From left, Patti Cooper, Frank Coniglio and Robyn Elman. Credit: Karine Aigner, The New York Times

By Sophie Roback, Alliance Intern from Colorado College ‘24

Robyn Elman has been tirelessly fighting for years to help save Monarchs, an essential pollinator whose eastern migrating population has decreased by 80% in the past twenty years, according to a study from Environmental Research Letters. The Monarch population has been declining due to climate change and habitat loss from herbicide use and urban development according to the World Wildlife Fund. Through her persistent work, Elman convinced the city to protect around 20 milkweed patches so far along highways.

Elman joined efforts with Patti Cooper, another concerned citizen, to try and convince Coniglio, an employee of the Department of Transportation, to protect milkweed plants from the city’s lawn mowers, according to the NY Times. Coniglio was eventually won over by the diligent work of these women as he learned about the importance of milkweed and Monarch butterflies. During a visit to one of Elman’s usual sites, he commented, “What happens to the butterflies is going to happen to us right?” They show how a small team can make a difference.

Fortunately, their work is being amplified by the Rotary Club and numerous other groups. Rotary has created multiple programs dedicated to Monarch conservation, including Operation Pollination and the MOMA Hope Tour. At least 31 rotary clubs have carried out effective pollinator projects since 2015, working towards the same goals as Elman and Cooper to restore habitats and the Monarch population. 

Rotary began by restoring and enhancing 1,039 acres of land in the St. Croix Valley of MN and WI, as its website points out. It then worked with the National Park Service and created Operation Pollination, extending its work to National Heritage Areas (NHAs), large (often thousands of square miles), lived-in landscapes with nationally important stories to tell. The National Park Service administers the NHA program, but does not own or manage individual NHAs. That is the role for nonprofits. To date, 35 NHAs (of a total of 55) across the USA have expressed interest in joining the Operation Pollination project in every region of the Nation.
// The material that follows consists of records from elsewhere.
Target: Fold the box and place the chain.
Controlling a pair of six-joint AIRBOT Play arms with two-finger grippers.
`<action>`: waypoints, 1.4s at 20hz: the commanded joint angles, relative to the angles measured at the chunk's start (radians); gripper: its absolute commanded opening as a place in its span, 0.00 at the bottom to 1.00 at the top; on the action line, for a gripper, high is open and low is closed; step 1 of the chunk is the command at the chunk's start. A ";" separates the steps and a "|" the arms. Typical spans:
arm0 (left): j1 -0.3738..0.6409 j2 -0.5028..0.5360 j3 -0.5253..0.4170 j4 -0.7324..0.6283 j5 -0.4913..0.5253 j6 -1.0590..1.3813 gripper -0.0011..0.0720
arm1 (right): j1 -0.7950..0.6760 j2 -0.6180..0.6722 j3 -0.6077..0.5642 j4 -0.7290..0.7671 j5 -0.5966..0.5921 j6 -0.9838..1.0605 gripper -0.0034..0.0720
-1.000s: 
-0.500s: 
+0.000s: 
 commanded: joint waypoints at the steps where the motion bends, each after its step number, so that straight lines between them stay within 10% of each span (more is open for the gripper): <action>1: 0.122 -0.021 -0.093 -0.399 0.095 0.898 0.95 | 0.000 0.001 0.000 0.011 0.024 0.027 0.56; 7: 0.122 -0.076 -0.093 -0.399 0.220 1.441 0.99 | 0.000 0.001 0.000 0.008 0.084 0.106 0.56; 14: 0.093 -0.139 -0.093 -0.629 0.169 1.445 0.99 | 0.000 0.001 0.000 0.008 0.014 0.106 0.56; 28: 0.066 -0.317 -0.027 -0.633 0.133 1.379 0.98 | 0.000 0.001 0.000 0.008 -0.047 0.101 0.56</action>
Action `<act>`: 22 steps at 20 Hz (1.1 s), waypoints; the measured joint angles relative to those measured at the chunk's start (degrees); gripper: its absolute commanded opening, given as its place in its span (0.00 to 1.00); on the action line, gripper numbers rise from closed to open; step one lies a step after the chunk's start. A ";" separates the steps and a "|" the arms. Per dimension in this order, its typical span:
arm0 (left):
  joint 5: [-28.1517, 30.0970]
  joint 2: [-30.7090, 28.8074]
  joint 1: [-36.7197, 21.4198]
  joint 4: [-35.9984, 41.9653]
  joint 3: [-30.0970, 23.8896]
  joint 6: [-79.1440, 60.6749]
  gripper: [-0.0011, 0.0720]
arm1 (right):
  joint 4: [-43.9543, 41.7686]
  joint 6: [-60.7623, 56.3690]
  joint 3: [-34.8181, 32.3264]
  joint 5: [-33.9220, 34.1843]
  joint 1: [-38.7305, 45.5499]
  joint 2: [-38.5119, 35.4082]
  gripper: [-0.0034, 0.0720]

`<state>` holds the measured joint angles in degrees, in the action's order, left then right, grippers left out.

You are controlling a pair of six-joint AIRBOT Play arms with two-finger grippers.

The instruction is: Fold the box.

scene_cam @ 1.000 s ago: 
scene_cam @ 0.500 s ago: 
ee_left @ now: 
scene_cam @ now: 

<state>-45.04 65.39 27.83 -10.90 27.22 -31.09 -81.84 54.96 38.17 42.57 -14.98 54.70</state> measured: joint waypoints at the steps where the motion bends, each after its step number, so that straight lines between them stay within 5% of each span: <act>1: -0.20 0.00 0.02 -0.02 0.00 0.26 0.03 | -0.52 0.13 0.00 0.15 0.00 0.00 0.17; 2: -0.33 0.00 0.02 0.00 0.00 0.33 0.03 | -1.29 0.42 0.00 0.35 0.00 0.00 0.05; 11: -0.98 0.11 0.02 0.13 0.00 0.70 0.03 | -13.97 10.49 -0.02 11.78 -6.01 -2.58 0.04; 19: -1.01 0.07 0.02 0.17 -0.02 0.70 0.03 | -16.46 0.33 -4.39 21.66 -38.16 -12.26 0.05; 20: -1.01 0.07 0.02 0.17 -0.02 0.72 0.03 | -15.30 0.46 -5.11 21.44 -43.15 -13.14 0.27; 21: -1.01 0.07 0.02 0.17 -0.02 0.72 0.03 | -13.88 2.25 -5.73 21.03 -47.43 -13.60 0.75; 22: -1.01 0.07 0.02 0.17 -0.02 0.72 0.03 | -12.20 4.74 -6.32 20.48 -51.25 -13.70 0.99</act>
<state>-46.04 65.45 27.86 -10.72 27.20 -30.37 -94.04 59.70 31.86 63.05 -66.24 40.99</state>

Experts set a goal of restoring more than 1.3 million stems of milkweed in the midwestern US, which would “require the participation from all sectors of society. Stein, who now oversees the National Park Service’s eight National Heritage Areas in the Midwest, agrees. ‘No project is too small,’ he says. ‘Someone planting one milkweed seed is good. If someone wants to go out and restore a prairie, that’s even better,’” according to the Rotary Club.